While many problems that need to be solved in practice do not concern graphs, some of them can be represented by using graphs, and thereby give rise to the usage of structural graph parameters such as treewidth. Ganian and Ordyniak present a survey that has this view with respect to Integer Linear Programming (ILP), a well-known, very general problem that encompasses many basic problems in computer science. Specifically, they consider a standard graphical representation from the study of constraint satisfaction problems that describe the interactions between the variables and constraints (namely, which variable is present, having a nonnegative coefficient, in which constraint). They survey recent development in this regard, considering width parameters such as treewidth, treedepth and cliquewidth.

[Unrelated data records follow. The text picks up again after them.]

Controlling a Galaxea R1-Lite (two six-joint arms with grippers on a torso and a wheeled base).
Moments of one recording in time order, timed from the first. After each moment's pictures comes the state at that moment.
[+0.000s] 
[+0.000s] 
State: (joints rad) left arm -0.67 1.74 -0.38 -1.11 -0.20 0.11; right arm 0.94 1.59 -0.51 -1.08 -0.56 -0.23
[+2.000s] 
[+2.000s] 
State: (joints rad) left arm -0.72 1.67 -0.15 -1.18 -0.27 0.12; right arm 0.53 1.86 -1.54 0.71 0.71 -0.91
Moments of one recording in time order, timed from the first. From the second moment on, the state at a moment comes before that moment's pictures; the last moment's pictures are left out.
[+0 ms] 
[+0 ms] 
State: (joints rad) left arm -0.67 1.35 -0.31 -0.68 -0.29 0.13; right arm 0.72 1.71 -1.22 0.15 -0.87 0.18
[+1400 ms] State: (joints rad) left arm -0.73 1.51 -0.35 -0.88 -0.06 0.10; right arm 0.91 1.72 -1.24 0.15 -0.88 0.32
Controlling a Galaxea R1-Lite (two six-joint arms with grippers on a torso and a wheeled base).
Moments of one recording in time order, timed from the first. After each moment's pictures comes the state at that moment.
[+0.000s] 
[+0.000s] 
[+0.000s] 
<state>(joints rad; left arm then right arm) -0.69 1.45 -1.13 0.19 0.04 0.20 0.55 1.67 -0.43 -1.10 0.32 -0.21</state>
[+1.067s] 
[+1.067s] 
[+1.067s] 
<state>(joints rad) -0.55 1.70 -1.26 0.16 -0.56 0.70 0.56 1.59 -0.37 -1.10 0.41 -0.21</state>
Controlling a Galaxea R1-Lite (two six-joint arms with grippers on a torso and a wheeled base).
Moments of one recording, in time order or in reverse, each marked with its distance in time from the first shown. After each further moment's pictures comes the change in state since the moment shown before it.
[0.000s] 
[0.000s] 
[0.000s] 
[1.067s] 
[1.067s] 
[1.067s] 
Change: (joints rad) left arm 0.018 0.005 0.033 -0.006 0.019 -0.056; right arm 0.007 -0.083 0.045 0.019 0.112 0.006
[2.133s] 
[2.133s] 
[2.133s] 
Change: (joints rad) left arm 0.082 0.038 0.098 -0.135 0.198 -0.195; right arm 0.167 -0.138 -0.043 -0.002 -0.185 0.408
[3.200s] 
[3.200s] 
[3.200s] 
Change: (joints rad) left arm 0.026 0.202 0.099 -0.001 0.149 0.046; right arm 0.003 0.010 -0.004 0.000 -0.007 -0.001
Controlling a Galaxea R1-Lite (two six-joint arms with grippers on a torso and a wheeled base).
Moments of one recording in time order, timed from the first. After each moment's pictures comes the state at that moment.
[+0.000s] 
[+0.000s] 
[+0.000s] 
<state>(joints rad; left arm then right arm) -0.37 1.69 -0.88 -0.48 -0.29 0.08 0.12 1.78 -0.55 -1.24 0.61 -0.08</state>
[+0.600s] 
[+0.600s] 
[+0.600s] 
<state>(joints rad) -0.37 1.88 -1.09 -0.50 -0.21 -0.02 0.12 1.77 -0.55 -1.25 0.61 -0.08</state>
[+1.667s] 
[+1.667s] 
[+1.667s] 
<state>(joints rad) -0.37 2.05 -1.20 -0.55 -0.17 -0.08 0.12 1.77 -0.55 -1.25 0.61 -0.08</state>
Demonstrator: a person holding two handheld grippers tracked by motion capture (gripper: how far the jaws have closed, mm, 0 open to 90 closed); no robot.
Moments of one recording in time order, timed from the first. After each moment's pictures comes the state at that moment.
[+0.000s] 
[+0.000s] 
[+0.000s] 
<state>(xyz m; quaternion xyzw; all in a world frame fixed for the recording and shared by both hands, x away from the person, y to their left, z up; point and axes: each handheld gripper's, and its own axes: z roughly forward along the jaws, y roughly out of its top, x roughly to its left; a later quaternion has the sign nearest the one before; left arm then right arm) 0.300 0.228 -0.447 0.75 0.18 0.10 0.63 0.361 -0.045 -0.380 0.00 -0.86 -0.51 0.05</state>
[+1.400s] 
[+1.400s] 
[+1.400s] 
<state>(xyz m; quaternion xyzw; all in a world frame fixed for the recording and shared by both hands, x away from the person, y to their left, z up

Exporting Fixed-Parameter Tractability to Various Application Domains. Many computational problems that arise in Bioinformatics are NP-hard and require dealing with inputs of a very large size which are, nevertheless, structured, and hence naturally fit the framework of Parameterized Complexity. Indeed, Bioinformatics has been a main application domain for this framework for two decades. The survey by Bulteau and Weller presents an up-to-date survey of several topics in Bioinformatics from the viewpoint of Parameterized Complexity, with an emphasis on problems solved in practice, and addressing current questions, aiming, also, by providing concrete open problems, to advance further research in this regard. The survey presents an overview on various central topics: genome comparison and completion, genome assembly and sequence analysis, haplotyping and phylogenetics. For example, one direction for research in the first topic concerns distances between genomes, particularly rearrangement distances. Here, given two genomes, the objective is to decide whether one can be transformed to the other using, at most, k operations of a specific kind, motivated by biological considerations. This aims to reflect the evolutionary events that have occurred since their last common ancestor.
An article by Lin et al. considers a specific problem, called the Kidney Exchange problem, which aims to effectively utilize living-donor kidneys. This is modelled as a (di)graph problem, where the objective is to find a maximum weight packing of vertex-disjoint cycles and chains, where the length of cycles is upper-bounded by a given constant. This represents, in some sense, barter exchange. For example, when the cycle is of length 2, this corresponds to the scenario where a patient–donor pair can donate a kidney to some other pair and receive a compatible kidney from that pair in exchange.